Une victoire en demi-teinte pour le gouvernement
Vendredi 7 août 2026
Le Sénat argentin a donné son approbation préliminaire au projet de loi sur l'inviolabilité de la propriété privée, après une session marathon qui a duré plus de 10 heures. Le vote final a été serré : 37 voix pour, 33 contre. Le gouvernement, mené par le président Javier Milei, a dû faire d'importantes concessions pour obtenir cette victoire.
Le projet, conçu par le ministre de la Dérégulation, Federico Sturzenegger, a été amputé de deux chapitres clés avant le vote. La cheffe du bloc libertarien, Patricia Bullrich, a annoncé le retrait du chapitre modifiant la loi sur la gestion des incendies, après avoir déjà cédé sur celui concernant la vente de terres aux étrangers.
Selon les médias locaux comme Parlamentario et Infobae, les tensions internes et la pression sociale ont marqué cette journée historique.
Les chapitres abandonnés : terres et incendies
Le chapitre sur les terres, qui visait à assouplir la vente aux étrangers, a été retiré face à la résistance des alliés et à une forte campagne sur les réseaux sociaux. De même, la modification de la loi sur la gestion des incendies a été abandonnée, le gouvernement manquant de soutien. Des sénateurs alliés, comme Maximiliano Abad (UCR) et Edith Terenzi (Chubut), ont averti que faciliter les incendies intentionnels serait une régression environnementale inconstitutionnelle.
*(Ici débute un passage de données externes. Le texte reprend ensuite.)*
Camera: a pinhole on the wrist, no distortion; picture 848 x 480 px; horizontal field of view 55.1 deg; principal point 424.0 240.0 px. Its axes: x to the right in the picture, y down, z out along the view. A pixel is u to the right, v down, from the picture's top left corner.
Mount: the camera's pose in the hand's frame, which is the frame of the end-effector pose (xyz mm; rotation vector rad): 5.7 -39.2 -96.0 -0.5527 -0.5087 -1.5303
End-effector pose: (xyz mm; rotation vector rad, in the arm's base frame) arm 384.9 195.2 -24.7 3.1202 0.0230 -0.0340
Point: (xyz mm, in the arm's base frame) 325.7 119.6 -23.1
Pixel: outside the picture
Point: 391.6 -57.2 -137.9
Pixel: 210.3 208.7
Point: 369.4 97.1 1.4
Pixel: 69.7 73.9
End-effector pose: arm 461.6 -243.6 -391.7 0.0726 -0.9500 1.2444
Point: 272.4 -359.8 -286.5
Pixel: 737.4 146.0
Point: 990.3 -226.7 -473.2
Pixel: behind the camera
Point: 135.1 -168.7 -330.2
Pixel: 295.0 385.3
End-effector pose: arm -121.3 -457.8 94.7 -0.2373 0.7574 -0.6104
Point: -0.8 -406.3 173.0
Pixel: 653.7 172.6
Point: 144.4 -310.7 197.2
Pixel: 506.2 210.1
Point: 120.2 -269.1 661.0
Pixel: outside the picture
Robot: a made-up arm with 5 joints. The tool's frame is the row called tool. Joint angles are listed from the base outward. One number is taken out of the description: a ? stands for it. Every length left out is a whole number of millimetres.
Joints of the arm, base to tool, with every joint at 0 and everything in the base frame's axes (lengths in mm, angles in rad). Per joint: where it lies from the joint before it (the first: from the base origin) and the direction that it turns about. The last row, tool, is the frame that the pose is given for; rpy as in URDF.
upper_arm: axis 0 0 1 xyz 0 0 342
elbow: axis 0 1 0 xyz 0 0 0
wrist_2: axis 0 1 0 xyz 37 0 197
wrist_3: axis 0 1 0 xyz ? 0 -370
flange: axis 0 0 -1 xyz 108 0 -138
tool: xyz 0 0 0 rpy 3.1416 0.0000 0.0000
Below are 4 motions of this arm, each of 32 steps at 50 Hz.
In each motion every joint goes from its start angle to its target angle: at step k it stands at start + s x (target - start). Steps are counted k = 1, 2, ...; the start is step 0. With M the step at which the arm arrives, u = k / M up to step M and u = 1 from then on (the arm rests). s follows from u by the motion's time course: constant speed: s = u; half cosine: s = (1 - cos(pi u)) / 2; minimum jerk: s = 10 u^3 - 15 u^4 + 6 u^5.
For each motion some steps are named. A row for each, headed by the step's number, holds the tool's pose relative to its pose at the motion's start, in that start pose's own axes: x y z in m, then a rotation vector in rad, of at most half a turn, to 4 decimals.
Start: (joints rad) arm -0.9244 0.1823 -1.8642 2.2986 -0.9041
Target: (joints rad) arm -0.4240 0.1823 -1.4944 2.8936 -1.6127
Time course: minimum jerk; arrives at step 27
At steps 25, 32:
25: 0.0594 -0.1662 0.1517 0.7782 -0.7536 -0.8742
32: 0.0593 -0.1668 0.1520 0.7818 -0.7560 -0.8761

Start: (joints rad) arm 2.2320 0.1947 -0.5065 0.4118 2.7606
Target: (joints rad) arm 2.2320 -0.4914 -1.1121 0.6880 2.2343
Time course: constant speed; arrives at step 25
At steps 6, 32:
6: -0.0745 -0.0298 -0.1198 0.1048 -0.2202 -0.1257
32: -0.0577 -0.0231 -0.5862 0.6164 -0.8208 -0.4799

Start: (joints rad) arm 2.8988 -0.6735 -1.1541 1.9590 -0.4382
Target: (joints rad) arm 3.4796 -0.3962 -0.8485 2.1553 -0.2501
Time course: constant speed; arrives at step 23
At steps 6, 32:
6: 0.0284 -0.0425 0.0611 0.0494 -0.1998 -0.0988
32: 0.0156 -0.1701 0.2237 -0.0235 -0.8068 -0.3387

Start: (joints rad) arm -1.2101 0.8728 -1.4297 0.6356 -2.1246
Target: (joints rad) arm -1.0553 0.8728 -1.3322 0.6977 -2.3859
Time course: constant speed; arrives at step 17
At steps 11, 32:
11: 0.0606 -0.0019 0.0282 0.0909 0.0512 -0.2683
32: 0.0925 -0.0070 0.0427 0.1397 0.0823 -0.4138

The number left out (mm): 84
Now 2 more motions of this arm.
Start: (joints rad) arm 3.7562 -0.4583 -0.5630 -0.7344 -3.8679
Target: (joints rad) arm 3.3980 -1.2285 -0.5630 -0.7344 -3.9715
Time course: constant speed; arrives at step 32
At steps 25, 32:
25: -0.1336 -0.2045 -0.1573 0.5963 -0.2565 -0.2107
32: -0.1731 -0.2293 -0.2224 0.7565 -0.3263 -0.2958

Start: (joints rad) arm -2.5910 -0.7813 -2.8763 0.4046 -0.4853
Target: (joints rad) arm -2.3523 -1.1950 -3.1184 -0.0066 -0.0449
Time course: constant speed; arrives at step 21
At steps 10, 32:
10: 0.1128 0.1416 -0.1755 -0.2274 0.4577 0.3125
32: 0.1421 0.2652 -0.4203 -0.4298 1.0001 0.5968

Ce que le Sénat a approuvé
Le texte approuvé comprend trois axes principaux, qui seront maintenant examinés par la Chambre des députés :
- Expulsions express : Adoption d'une procédure sommaire. Le locataire a 10 jours pour payer sa dette. Le propriétaire peut demander la restitution anticipée du bien sous caution juratoire.
- Expropriations : Le processus devient plus restrictif et plus coûteux pour l'État, qui doit payer l'indemnisation avant de prendre possession.
- Registres fonciers : Digitalisation et intégration des registres de tout le pays, avec création d'un Conseil fédéral.
Protection des locataires et des personnes vulnérables
Selon La Nación, le nouveau régime n'autorise pas le propriétaire à expulser de lui-même ; l'intervention d'un juge reste obligatoire. Cependant, les délais sont raccourcis. Une nouveauté importante : le propriétaire ne peut pas refuser la remise des clés, évitant ainsi que le locataire continue à devoir des loyers en raison d'un refus du propriétaire.
Pour les cas impliquant des mineurs ou des personnes vulnérables, le juge devra faire intervenir les organismes compétents et accorder un délai allant jusqu'à 10 jours pour garantir une alternative de logement temporaire avant d'exécuter l'expulsion.
La pression de la rue
Le débat parlementaire a été accompagné de manifestations massives devant le Congrès et dans plusieurs provinces comme Mendoza, Jujuy, Neuquén, Misiones et Córdoba. Selon des médias comme La Izquierda Diario, la mobilisation a catalysé les critiques contre la politique du gouvernement. Des incidents ont été signalés et au moins une douzaine de personnes ont été arrêtées lors des affrontements avec les forces de l'ordre.
Le projet doit maintenant être examiné par la Chambre des députés, où le gouvernement fait face à un scénario difficile pour obtenir l'approbation finale avant la fin de l'année.